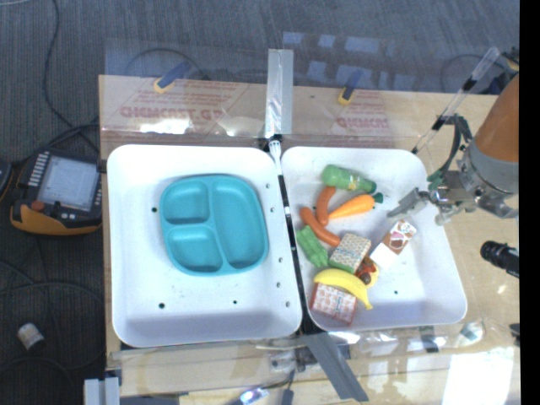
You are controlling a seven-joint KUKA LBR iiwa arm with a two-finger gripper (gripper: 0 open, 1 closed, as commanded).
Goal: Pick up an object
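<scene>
The grey two-finger gripper point(422, 194) hangs over the right edge of the right white bin point(439, 268), near its far right corner, on the grey arm with the orange band point(499, 142) that reaches in from the right. Whether its tips are spread or pressed together cannot be told from this slant; nothing shows between them.

Just below the gripper, near the bin's right wall, lies a small white carton with red print point(398, 238), tilted. Toward the bin's middle sit a beige speckled cube point(349, 250) and, touching it from below, a yellow plastic banana point(346, 283). A pink-and-white printed box point(333, 303) rests against the banana at the bin's near edge. An orange plastic carrot point(354, 207) lies slantwise above the cube, with a green plastic bottle point(346, 178) just beyond it toward the far edge. An orange-red sausage shape point(319, 224) and a green pepper-like piece point(310, 245) lie along the bin's left wall.

The left white bin point(135, 302) carries a turquoise plastic plate with three compartments point(213, 224) at its centre. On the carpet beyond the bench's left edge sits a handheld control pendant with a grey screen point(57, 188).
</scene>
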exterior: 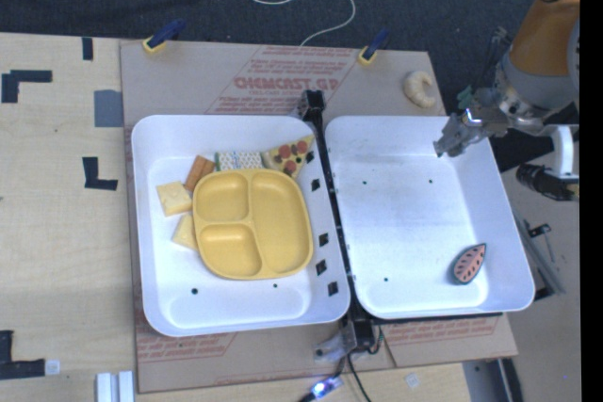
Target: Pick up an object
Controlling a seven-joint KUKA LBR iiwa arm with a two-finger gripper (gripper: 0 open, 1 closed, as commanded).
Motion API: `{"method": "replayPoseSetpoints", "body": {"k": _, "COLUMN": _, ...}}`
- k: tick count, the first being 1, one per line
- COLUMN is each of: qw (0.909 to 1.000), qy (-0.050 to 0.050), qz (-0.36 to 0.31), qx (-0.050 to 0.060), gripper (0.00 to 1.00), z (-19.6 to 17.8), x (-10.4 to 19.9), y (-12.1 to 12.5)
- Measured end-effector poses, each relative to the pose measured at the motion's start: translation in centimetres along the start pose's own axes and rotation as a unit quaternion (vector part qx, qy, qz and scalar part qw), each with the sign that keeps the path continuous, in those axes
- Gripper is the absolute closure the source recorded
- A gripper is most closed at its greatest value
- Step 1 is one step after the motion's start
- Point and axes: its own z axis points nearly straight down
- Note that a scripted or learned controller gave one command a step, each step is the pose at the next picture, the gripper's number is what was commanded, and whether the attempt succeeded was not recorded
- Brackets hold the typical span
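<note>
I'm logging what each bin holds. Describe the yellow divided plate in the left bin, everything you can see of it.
The yellow divided plate is a rounded square of what looks like matte plastic, with raised ridges splitting it into three compartments: two on the upper side and one wider one below. All three look empty. It lies flat, right way up and slightly turned, near the middle of the left bin. Several small food-like pieces sit around its upper and left edges, some seemingly tucked against or under its rim.

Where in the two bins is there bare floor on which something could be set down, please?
The right bin is mostly bare, from the gripper at its far edge to the leaf-shaped toy in its near right corner. The left bin is crowded by the yellow plate and food pieces; only its near strip is free.
</note>
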Motion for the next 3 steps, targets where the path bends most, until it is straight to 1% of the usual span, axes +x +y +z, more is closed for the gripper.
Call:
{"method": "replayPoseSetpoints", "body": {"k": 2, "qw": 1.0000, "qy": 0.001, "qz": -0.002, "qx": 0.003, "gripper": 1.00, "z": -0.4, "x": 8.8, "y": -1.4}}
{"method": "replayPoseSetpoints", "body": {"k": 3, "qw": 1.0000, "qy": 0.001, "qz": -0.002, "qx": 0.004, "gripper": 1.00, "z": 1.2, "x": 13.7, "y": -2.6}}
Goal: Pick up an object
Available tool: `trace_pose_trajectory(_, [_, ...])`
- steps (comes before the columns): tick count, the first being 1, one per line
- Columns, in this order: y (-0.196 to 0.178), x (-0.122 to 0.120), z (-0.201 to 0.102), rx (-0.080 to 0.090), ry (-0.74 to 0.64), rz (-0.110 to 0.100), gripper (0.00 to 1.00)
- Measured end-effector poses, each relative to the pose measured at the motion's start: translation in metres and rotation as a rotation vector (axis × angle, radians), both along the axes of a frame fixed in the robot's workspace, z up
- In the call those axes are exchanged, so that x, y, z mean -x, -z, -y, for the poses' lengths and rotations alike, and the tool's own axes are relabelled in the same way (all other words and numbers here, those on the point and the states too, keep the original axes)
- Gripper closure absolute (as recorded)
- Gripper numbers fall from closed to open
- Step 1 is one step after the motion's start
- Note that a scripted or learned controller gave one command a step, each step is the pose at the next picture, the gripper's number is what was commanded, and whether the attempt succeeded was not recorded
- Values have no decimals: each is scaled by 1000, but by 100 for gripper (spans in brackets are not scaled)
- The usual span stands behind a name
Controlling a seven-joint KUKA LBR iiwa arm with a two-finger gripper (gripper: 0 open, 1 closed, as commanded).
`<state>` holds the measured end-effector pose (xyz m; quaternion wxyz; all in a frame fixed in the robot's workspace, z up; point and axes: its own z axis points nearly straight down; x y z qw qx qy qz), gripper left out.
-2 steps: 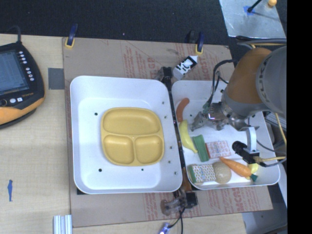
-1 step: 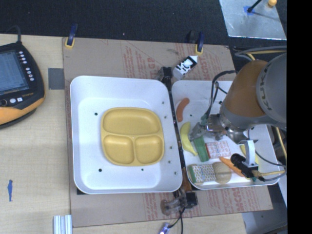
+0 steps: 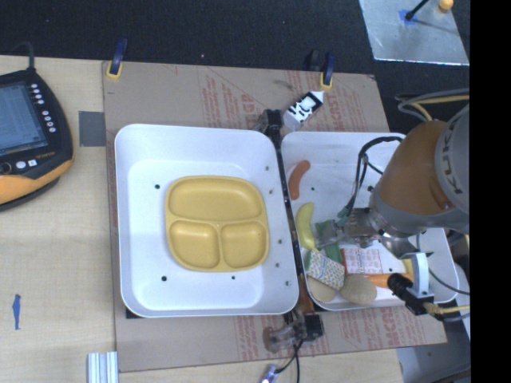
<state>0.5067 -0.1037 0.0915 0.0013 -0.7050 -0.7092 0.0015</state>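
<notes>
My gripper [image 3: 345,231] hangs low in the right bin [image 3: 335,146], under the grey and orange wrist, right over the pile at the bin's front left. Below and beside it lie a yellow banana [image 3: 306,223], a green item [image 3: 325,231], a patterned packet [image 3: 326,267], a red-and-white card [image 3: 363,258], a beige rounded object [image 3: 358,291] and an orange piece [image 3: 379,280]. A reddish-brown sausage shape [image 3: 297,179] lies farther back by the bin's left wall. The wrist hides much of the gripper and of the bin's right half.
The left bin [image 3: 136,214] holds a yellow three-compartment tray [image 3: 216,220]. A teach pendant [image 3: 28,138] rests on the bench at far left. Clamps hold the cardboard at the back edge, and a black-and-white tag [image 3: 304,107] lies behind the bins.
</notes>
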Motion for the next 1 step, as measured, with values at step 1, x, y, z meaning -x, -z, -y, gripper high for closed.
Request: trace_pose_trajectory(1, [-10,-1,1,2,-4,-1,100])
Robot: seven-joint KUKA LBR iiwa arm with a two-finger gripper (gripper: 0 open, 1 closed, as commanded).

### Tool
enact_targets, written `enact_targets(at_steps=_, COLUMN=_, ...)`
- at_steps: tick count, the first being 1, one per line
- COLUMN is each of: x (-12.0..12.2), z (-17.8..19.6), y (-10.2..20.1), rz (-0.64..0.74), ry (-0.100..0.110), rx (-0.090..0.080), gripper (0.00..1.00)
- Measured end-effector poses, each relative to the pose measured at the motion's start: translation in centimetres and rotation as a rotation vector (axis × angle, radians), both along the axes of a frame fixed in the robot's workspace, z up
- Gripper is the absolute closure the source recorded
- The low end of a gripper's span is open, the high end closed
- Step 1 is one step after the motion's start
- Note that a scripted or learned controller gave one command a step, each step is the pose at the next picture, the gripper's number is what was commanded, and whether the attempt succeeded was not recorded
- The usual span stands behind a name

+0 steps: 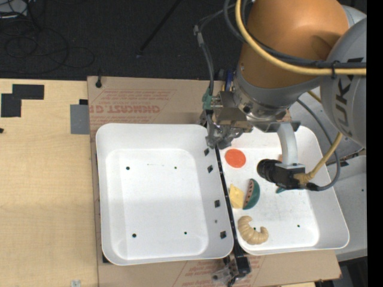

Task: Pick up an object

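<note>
Arm: 1, grey w/ orange band (293, 23), coming in from the right, bulk hanging over the top of the right bin.
Bins: 2, shallow, white, side by side. Left bin (111, 196) has just small dark dots on its floor. Right bin (326, 232) is the landmark, holds all the items.
Gripper: 1 (220, 137), at the right bin's upper-left corner, over the wall shared w/ the left bin. Fingers: can't tell how far apart, too dark & cluttered; nothing seen between them.
Items in right bin: 4.
Croissant-like pastry: 1 (253, 231), lower left of bin floor.
Green wedge: 1 (252, 194), left-centre.
Orange disc: 1 (235, 158), upper left, near gripper, apart from it.
Yellow piece: 1 (237, 196), touching the green wedge's left side.
</note>
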State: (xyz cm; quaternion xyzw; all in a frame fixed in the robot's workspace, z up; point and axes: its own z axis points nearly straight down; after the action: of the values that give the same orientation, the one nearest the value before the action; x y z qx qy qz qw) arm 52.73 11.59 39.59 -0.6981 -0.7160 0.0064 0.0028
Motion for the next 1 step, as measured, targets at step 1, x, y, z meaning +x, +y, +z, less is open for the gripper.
enact_targets(at_steps=1, x=-0.03, z=-0.05, y=0.1, rz=0.002, ry=0.001, rx=0.0, gripper=0.0)
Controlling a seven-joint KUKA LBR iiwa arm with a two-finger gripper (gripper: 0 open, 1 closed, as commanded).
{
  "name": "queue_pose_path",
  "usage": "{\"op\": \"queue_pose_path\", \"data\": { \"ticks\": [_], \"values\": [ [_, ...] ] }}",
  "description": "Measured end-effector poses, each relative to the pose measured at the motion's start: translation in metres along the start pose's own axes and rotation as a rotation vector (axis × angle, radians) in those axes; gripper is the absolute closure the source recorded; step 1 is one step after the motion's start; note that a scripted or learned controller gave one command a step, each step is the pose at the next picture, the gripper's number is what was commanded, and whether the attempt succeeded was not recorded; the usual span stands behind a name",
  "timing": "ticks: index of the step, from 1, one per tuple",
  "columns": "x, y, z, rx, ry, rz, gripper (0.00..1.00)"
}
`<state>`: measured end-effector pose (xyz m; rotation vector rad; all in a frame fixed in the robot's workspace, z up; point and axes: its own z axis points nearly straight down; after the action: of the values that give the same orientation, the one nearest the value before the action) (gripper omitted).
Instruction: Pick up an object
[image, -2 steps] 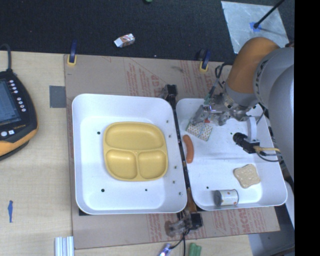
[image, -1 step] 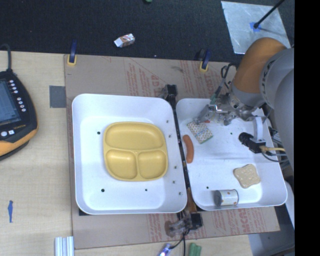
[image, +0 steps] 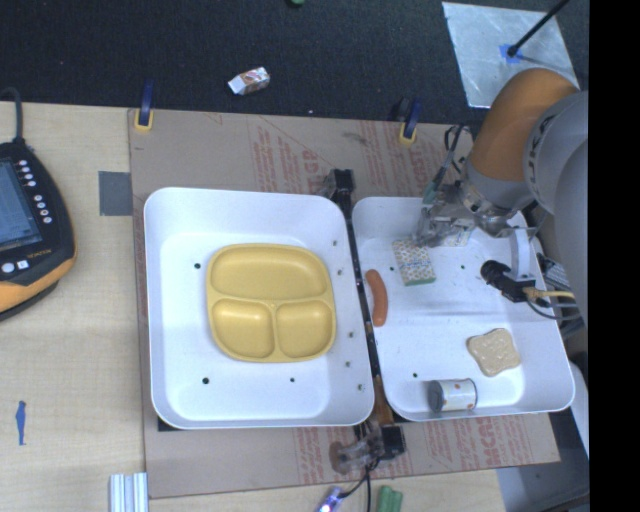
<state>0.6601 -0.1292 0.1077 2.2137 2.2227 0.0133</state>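
Roughly square patterned sponge (image: 413, 262) lying flat, corners slightly skewed, fingers (image: 441, 225) just above it, spread unclear

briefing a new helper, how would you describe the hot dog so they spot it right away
Look in the right white bin, along its left wall beside the divider. The hot dog is a slim orange-red sausage lying lengthwise there, unlike the patterned square, tan toast-shaped piece and small can.

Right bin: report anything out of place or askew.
The can lies on its side by the right bin's near rim rather than upright. The sausage rests tight against the left wall. A crumpled wrapper sits on the dark floor beyond the bench.
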Motion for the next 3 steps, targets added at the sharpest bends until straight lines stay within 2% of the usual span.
{"op": "queue_pose_path", "data": {
  "ticks": [1,2,3],
  "values": [
    [0.000,0.000,0.000,0.001,0.000,0.000,0.00],
    [0.000,0.000,-0.010,-0.001,0.000,-0.001,1.00],
    [0.000,0.000,-0.010,0.000,0.000,-0.001,0.00]
  ]
}}
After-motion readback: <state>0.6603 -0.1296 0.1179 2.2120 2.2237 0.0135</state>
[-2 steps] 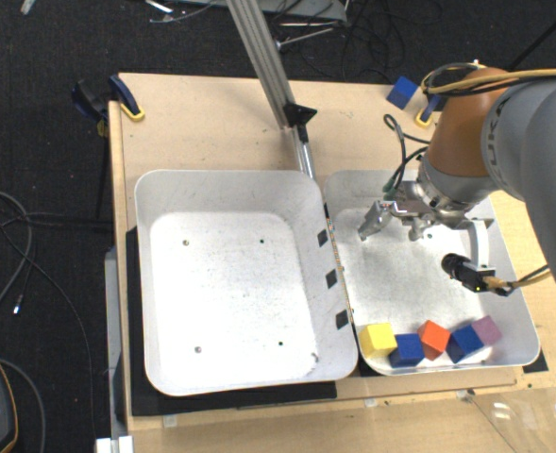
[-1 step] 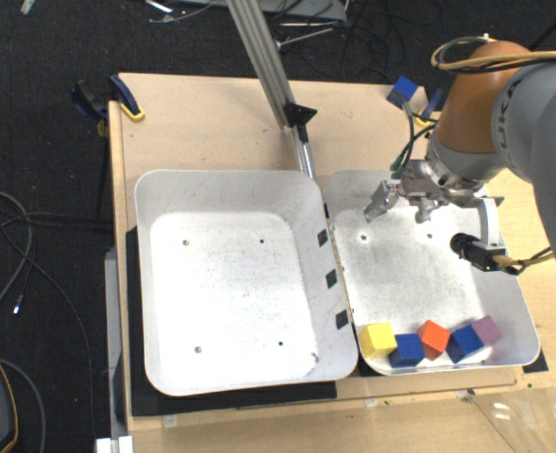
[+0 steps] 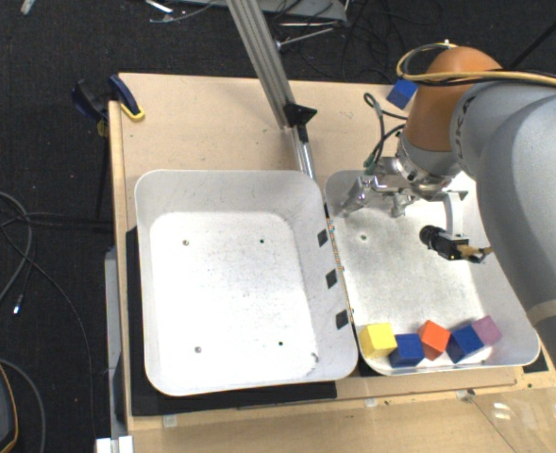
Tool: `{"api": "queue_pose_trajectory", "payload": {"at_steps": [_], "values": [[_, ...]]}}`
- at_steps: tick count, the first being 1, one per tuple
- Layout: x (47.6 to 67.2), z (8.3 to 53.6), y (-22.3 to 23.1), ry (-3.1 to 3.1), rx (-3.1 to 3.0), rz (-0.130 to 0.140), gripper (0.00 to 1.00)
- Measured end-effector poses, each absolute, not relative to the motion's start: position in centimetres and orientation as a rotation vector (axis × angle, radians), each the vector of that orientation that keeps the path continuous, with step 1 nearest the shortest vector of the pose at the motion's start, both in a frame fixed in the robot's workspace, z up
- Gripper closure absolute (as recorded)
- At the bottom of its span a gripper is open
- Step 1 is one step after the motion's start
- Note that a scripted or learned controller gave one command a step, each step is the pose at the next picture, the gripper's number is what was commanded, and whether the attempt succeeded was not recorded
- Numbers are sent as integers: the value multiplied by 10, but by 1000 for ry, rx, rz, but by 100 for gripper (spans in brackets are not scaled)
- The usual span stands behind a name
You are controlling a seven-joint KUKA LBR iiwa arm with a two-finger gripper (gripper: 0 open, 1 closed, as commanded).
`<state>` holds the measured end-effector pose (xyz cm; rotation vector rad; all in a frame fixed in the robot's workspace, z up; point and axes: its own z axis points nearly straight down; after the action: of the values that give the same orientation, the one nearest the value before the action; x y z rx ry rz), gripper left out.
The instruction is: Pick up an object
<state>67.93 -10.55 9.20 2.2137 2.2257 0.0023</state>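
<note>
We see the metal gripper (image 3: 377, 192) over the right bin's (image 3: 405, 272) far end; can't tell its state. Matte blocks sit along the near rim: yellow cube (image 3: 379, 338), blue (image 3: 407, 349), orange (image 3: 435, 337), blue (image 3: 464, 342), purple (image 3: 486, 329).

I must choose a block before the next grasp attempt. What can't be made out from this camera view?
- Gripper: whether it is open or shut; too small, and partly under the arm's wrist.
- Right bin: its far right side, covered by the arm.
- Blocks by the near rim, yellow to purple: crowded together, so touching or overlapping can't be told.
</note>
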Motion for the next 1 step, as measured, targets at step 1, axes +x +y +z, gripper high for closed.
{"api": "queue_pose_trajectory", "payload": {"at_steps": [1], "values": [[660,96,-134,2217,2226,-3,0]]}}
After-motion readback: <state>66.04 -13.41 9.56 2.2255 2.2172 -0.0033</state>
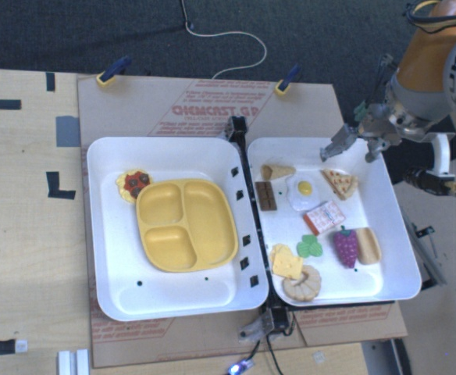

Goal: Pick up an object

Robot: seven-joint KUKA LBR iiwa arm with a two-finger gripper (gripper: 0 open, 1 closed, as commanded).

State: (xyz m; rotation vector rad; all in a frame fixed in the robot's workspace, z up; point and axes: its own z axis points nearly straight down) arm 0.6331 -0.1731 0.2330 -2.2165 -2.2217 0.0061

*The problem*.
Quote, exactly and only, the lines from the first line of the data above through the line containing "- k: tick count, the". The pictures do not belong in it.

*Your response*.
You are controlling a seven-joint KUKA LBR iiwa arm with a two-finger gripper (gripper: 0 open, 1 closed, as commanded).
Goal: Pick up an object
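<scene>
The grey two-finger gripper point(422, 194) hangs over the right edge of the right white bin point(439, 268), near its far right corner, on the grey arm with the orange band point(499, 142) that reaches in from the right. Whether its tips are spread or pressed together cannot be told from this slant; nothing shows between them.

Just below the gripper, near the bin's right wall, lies a small white carton with red print point(398, 238), tilted. Toward the bin's middle sit a beige speckled cube point(349, 250) and, touching it from below, a yellow plastic banana point(346, 283). A pink-and-white printed box point(333, 303) rests against the banana at the bin's near edge. An orange plastic carrot point(354, 207) lies slantwise above the cube, with a green plastic bottle point(346, 178) just beyond it toward the far edge. An orange-red sausage shape point(319, 224) and a green pepper-like piece point(310, 245) lie along the bin's left wall.

The left white bin point(135, 302) carries a turquoise plastic plate with three compartments point(213, 224) at its centre. On the carpet beyond the bench's left edge sits a handheld control pendant with a grey screen point(57, 188).
</scene>
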exterior: 
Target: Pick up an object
Controlling a seven-joint KUKA LBR iiwa arm with a two-finger gripper (gripper: 0 open, 1 closed, as commanded).
Motion API: `{"method": "replayPoseSetpoints", "body": {"k": _, "COLUMN": _, ...}}`
- k: tick count, the first being 1, one per line

No further output remains for this exercise.